- ABOUT THIS TASK -
Starting with the first line below, reproduce each line exactly until you have included the one bearing "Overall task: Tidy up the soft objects".

- SUPPLIED INFORMATION -
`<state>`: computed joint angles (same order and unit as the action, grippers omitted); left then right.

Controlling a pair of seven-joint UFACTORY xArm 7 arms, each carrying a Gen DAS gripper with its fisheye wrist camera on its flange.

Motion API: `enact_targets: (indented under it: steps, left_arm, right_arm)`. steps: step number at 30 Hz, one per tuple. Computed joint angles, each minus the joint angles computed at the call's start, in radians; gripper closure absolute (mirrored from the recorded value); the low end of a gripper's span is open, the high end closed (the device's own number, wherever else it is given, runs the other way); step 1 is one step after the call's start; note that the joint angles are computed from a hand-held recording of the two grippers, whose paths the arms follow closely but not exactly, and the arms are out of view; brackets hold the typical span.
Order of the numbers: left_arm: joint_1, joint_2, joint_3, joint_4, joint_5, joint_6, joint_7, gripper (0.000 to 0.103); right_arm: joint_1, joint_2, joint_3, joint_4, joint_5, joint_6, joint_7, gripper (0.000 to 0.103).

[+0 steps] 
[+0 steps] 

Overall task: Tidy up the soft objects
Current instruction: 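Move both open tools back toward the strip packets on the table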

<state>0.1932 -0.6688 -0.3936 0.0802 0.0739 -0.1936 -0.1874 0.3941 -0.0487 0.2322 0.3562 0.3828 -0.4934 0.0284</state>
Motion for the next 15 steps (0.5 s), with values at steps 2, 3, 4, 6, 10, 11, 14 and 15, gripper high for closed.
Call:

- PROBLEM SOLUTION -
`<state>`: computed joint angles (same order and unit as the action, grippers omitted); left then right.

Controlling a pair of seven-joint UFACTORY xArm 7 arms, each carrying a Gen DAS gripper with its fisheye wrist camera on its flange.

Motion API: `enact_targets: (indented under it: steps, left_arm, right_arm)`. steps: step number at 30 Hz, one per tuple. Computed joint angles, each minus the joint angles computed at the call's start, in radians; gripper closure absolute (mirrored from the recorded value); the low end of a gripper's span is open, the high end closed (the device's own number, wherever else it is given, runs the other way); step 1 is one step after the call's start; note that the joint angles are computed from a hand-held recording of the two grippers, whose paths the arms follow closely but not exactly, and the arms are out of view; brackets hold the typical span.
Order of the numbers: left_arm: joint_1, joint_2, joint_3, joint_4, joint_5, joint_6, joint_7, gripper (0.000 to 0.103); right_arm: joint_1, joint_2, joint_3, joint_4, joint_5, joint_6, joint_7, gripper (0.000 to 0.103).

[+0 steps] 
[+0 steps] 

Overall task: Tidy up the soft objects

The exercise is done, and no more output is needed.